-- WHAT YOU NEED TO DO --
When you find the line that contains "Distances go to", restate it and all lines after it exactly, stopping at the end of the material.

§ §

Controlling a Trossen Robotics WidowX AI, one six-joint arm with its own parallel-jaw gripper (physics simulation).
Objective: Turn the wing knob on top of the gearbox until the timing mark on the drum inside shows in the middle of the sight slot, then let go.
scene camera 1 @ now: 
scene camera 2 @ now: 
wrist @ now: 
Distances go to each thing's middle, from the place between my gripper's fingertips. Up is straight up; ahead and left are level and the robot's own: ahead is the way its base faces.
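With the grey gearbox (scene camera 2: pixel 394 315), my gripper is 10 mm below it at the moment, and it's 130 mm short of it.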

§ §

-- WRITTEN SOLUTION --
Distances go to each thing's middle, from the place between my gripper's fingertips. Up is straight up; ahead and left are level and the robot's own: ahead is the way its base faces.
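With the grey gearbox (scene camera 2: pixel 394 315), my gripper is 10 mm below it at the moment, and it's 130 mm short of it.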

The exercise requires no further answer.